TTYS – Talk To You Soon, the goodbye message for eliminated contestants that Paris wants to keep in touch but not be best friends, Just Friends.

- Note
- Yasmin, Tarin, Kelly, Liliya, Natalia & Celina was eliminated outside of panel, and was eliminated by Nayla (co-host).
- In Episode 4 has a double elimination first part the bottom 2 was Farhana and Marta; the second part the bottom 2 was Reem and Christy.
- Dana is the second contestant that was in the final without any time in the bottom.
- Amy was the first contestant that was in the bottom most consecutive times (three times).
- Mandy is the first contestant with most "SAFE" status (six times).
- Marta was the first TTYS elimination on this season.

==Production==
===Filming===
Production lasted for seventeen days, beginning in June 2009, and the finale then concluded with a final shoot in Los Angeles.
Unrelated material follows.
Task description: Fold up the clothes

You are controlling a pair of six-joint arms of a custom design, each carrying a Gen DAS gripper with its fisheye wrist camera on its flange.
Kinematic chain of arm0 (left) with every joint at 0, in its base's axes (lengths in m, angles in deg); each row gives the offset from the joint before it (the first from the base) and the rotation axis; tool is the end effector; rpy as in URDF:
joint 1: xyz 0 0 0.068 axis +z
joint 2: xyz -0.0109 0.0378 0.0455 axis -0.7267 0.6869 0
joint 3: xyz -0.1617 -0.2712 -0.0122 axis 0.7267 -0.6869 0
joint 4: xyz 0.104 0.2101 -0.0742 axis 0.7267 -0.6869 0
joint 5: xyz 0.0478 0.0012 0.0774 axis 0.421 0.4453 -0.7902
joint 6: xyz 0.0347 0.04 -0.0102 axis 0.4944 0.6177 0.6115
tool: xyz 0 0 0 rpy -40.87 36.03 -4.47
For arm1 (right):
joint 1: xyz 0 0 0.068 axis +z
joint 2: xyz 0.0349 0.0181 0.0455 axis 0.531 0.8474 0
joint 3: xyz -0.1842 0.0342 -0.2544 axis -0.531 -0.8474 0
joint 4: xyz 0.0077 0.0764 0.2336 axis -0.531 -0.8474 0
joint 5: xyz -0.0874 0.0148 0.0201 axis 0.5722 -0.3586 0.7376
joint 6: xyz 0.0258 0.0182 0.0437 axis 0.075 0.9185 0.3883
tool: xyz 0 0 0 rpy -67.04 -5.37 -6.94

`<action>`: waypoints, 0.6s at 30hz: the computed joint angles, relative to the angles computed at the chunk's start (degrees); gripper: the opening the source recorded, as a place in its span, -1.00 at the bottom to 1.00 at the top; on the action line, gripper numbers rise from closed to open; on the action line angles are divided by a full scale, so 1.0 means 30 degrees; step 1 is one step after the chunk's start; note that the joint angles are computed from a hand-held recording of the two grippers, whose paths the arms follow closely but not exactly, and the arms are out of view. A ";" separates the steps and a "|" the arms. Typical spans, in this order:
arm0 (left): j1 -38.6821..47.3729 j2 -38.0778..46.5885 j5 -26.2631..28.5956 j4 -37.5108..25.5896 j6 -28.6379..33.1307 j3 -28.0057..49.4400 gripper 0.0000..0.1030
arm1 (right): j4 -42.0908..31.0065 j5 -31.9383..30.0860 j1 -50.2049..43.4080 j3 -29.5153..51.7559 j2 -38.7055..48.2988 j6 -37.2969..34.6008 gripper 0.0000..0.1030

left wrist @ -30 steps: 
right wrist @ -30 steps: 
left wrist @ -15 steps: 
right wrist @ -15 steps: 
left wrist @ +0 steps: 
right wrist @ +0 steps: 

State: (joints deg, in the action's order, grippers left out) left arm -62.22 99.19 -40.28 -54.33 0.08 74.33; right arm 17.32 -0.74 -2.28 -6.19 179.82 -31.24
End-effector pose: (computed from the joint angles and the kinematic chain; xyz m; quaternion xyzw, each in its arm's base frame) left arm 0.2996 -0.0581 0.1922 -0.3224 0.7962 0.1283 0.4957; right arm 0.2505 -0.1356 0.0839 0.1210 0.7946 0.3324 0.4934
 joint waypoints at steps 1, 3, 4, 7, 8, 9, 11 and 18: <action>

In December 2009, Hilton updated her Twitter saying that she was recording voice-over and interview scenes for the series, and in April 2010, it was reported that she had just her finished work on the series.

===Cultural difficulties===
Ziad Batal, Dubai One executive, explained that this version "would have to be compatible with cultural sensitivities as Hilton is known for her wild partying." Ish Entertainment co-founder Michael Hirschhorn expanded on this, explaining that the Dubai production would not be as racy as the American or English editions. Alcohol, normally a reality television staple, did not play a role on this version. Swearing, sexually explicit conversation or risqué clothing were kept to a minimum. The production had to receive several layers of approval before moving forward, and even Sheikh Mohammed bin Rashid Al Maktoum, the ruler of Dubai, had to give his blessing.

===Delays===
Legal issues delayed the airing of this version for over a year. While it was originally expected to air in 2010, Lionsgate Television executives claim producers at Uniqon Emirates, LLC signed a written agreement, worth US$8 million, to co-produce and distribute Paris Hilton's Dubai BFF in the Middle East. Uniqon Emirates failed to pay more than US$4.7 million to cover the production and distribution costs and Lionsgate filed a federal suit for breach of contract in U.S. District Court in Los Angeles on February 2, 2010. No official outcome for the suit was announced, but the series failed to air on Dubai One, the announced original network for this version.

==Broadcast==
After MTV, the original stakeholders for the franchise, assumed worldwide airing rights for Dubai BFF, the series debuted on various MTV networks globally throughout 2011. It aired on MTV Latin America, MTV Australia, MTV UK and Ireland and mainland European MTV stations. However, it did not air in North America.